* [Exercise objective]
What follows is a listing. Write it all out exactly.

* [Source data]
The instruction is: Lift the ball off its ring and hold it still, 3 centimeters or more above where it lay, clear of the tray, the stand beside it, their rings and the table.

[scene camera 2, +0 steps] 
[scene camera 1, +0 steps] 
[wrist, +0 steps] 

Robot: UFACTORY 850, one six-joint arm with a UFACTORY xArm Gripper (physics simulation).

* [Response]
The instruction is: Lift the ball off its ring and hold it still, 3 centimeters or more above where it lay, clear of the tray, the stand beside it, their rings and the table.

[scene camera 2, +0 steps] 
[scene camera 1, +0 steps] 
[wrist, +0 steps] 

Robot: UFACTORY 850, one six-joint arm with a UFACTORY xArm Gripper (physics simulation).

No further output is expected for this exercise.